__Instructions to follow__
The records appear below. Repeat them exactly.

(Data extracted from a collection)
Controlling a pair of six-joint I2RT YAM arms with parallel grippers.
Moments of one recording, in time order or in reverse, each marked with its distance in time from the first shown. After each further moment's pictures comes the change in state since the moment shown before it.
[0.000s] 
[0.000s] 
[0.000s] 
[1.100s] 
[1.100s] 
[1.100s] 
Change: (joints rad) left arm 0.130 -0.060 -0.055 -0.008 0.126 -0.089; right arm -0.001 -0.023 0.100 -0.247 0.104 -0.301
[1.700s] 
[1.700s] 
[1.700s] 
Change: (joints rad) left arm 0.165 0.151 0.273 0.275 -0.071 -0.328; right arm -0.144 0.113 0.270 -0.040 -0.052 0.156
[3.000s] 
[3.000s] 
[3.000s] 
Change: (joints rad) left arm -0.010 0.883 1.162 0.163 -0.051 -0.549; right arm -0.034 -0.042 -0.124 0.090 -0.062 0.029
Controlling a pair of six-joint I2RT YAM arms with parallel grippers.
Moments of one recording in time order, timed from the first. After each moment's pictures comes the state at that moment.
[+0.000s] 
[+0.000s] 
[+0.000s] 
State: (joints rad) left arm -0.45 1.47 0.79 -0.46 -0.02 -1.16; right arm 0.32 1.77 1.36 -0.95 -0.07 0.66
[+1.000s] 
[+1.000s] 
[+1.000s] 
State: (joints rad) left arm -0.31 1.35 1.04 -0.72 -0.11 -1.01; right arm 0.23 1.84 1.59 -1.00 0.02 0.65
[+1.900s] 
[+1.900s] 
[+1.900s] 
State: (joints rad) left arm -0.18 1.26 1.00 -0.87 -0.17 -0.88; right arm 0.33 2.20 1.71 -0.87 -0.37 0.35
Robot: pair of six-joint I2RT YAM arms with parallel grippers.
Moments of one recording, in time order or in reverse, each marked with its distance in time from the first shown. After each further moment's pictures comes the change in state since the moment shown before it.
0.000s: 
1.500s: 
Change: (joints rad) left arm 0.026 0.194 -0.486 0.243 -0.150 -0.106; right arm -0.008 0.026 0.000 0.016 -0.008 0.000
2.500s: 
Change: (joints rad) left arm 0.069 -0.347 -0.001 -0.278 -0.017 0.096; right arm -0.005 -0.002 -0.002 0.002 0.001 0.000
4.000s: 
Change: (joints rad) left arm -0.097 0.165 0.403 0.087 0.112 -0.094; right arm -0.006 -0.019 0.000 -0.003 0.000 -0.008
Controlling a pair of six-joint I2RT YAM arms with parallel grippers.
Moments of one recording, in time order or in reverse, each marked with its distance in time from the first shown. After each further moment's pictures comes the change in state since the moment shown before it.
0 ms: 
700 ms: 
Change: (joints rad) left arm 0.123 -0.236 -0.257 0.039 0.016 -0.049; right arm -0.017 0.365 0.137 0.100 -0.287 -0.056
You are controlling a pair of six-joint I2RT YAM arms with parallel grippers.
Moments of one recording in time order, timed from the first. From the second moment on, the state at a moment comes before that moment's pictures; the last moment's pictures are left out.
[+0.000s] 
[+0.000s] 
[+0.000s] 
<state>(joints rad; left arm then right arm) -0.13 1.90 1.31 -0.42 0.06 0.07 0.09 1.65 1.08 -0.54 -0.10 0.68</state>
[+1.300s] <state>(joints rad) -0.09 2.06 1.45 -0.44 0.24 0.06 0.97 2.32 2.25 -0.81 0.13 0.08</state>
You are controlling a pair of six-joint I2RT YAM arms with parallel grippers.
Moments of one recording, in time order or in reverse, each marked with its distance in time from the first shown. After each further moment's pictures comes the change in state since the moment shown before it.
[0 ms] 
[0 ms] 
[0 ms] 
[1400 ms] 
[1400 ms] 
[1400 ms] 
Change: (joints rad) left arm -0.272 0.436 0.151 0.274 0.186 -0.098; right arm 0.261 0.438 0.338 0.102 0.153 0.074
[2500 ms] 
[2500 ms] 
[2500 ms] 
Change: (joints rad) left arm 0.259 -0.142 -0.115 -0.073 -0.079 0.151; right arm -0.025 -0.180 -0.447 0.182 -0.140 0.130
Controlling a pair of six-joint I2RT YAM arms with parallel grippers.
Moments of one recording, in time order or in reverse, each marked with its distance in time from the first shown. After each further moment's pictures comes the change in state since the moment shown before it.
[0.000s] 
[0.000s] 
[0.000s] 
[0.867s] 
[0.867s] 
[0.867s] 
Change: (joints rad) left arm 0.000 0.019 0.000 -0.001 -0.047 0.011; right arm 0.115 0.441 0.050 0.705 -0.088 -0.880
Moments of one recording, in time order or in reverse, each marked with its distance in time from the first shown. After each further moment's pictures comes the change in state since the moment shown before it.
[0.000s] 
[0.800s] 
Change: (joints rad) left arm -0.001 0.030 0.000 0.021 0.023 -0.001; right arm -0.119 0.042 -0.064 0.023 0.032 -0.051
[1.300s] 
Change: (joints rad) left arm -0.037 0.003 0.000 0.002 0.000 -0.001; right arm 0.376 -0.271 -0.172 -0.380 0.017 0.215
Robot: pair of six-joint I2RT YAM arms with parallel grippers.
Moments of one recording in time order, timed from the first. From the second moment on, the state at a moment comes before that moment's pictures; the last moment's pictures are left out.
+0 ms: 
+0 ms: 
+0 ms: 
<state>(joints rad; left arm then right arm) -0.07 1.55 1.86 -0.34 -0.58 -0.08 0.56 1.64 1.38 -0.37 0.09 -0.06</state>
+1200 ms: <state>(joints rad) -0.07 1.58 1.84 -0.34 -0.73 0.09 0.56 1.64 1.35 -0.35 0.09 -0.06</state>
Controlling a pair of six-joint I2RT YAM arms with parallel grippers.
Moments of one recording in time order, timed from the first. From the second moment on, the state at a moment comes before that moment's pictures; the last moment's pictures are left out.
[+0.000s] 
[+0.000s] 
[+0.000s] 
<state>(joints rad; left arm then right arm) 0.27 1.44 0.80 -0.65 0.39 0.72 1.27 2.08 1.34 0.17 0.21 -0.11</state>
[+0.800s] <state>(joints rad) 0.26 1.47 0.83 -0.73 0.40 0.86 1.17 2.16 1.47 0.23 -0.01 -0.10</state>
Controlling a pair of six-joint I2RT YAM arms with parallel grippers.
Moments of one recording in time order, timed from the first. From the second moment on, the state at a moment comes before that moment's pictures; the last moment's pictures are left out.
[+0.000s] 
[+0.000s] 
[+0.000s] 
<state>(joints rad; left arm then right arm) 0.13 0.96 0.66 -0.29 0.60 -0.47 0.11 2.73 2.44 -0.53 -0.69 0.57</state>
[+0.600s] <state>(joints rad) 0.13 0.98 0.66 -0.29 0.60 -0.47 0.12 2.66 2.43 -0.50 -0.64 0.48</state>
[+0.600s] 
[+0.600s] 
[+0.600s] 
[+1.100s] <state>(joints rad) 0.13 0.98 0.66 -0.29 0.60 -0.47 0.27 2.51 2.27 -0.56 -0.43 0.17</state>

__Completed task__
Controlling a pair of six-joint I2RT YAM arms with parallel grippers.
Moments of one recording, in time order or in reverse, each marked with its distance in time from the first shown. After each further moment's pictures comes the change in state since the moment shown before it.
[0.000s] 
[0.000s] 
[0.000s] 
[1.100s] 
[1.100s] 
[1.100s] 
Change: (joints rad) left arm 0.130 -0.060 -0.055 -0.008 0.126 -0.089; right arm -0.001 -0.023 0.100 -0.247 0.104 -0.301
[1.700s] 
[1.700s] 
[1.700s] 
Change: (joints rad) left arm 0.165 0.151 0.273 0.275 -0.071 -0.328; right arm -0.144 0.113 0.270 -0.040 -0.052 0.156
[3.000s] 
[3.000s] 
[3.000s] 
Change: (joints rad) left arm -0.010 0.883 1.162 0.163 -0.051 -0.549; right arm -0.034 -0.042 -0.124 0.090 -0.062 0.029
Controlling a pair of six-joint I2RT YAM arms with parallel grippers.
Moments of one recording in time order, timed from the first. After each moment's pictures comes the state at that moment.
[+0.000s] 
[+0.000s] 
[+0.000s] 
State: (joints rad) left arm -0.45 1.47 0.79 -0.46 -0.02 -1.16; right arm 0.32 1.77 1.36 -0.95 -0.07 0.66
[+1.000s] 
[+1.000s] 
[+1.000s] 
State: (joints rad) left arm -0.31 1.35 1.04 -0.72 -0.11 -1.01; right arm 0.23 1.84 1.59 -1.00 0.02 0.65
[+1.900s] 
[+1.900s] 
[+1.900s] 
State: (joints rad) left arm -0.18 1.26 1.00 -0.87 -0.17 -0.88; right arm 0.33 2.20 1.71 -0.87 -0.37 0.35
Robot: pair of six-joint I2RT YAM arms with parallel grippers.
Moments of one recording, in time order or in reverse, each marked with its distance in time from the first shown. After each further moment's pictures comes the change in state since the moment shown before it.
0.000s: 
1.500s: 
Change: (joints rad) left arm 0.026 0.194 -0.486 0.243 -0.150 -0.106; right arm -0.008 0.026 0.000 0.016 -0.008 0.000
2.500s: 
Change: (joints rad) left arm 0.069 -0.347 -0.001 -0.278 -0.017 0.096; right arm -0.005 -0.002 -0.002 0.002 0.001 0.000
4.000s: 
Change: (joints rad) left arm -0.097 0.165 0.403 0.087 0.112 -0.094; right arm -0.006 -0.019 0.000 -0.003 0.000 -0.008
Controlling a pair of six-joint I2RT YAM arms with parallel grippers.
Moments of one recording, in time order or in reverse, each marked with its distance in time from the first shown. After each further moment's pictures comes the change in state since the moment shown before it.
0 ms: 
700 ms: 
Change: (joints rad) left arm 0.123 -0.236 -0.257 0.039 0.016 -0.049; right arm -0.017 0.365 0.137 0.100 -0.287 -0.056
You are controlling a pair of six-joint I2RT YAM arms with parallel grippers.
Moments of one recording in time order, timed from the first. From the second moment on, the state at a moment comes before that moment's pictures; the last moment's pictures are left out.
[+0.000s] 
[+0.000s] 
[+0.000s] 
<state>(joints rad; left arm then right arm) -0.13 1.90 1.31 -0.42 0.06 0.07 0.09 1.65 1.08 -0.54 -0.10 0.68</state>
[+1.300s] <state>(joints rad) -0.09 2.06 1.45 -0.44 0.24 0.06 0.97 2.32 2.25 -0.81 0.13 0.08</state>
You are controlling a pair of six-joint I2RT YAM arms with parallel grippers.
Moments of one recording, in time order or in reverse, each marked with its distance in time from the first shown. After each further moment's pictures comes the change in state since the moment shown before it.
[0 ms] 
[0 ms] 
[0 ms] 
[1400 ms] 
[1400 ms] 
[1400 ms] 
Change: (joints rad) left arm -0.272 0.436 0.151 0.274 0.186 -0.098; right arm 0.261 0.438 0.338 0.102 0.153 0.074
[2500 ms] 
[2500 ms] 
[2500 ms] 
Change: (joints rad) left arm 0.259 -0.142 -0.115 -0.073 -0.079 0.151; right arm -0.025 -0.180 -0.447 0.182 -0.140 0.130
Controlling a pair of six-joint I2RT YAM arms with parallel grippers.
Moments of one recording, in time order or in reverse, each marked with its distance in time from the first shown. After each further moment's pictures comes the change in state since the moment shown before it.
[0.000s] 
[0.000s] 
[0.000s] 
[0.867s] 
[0.867s] 
[0.867s] 
Change: (joints rad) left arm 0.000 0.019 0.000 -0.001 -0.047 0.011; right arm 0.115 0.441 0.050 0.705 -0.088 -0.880
Moments of one recording, in time order or in reverse, each marked with its distance in time from the first shown. After each further moment's pictures comes the change in state since the moment shown before it.
[0.000s] 
[0.800s] 
Change: (joints rad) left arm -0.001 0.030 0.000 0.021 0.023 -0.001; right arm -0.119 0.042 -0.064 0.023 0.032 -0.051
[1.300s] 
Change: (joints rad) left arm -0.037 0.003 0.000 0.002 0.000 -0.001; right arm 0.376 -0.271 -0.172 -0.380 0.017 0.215
Robot: pair of six-joint I2RT YAM arms with parallel grippers.
Moments of one recording in time order, timed from the first. From the second moment on, the state at a moment comes before that moment's pictures; the last moment's pictures are left out.
+0 ms: 
+0 ms: 
+0 ms: 
<state>(joints rad; left arm then right arm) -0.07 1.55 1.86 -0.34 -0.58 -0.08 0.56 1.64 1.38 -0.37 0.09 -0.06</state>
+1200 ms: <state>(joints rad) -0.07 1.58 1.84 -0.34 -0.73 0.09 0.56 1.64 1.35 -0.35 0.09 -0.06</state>
Controlling a pair of six-joint I2RT YAM arms with parallel grippers.
Moments of one recording in time order, timed from the first. From the second moment on, the state at a moment comes before that moment's pictures; the last moment's pictures are left out.
[+0.000s] 
[+0.000s] 
[+0.000s] 
<state>(joints rad; left arm then right arm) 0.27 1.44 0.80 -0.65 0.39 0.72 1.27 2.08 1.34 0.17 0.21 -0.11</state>
[+0.800s] <state>(joints rad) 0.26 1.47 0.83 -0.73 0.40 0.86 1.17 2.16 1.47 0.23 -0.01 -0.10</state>
Controlling a pair of six-joint I2RT YAM arms with parallel grippers.
Moments of one recording in time order, timed from the first. From the second moment on, the state at a moment comes before that moment's pictures; the last moment's pictures are left out.
[+0.000s] 
[+0.000s] 
[+0.000s] 
<state>(joints rad; left arm then right arm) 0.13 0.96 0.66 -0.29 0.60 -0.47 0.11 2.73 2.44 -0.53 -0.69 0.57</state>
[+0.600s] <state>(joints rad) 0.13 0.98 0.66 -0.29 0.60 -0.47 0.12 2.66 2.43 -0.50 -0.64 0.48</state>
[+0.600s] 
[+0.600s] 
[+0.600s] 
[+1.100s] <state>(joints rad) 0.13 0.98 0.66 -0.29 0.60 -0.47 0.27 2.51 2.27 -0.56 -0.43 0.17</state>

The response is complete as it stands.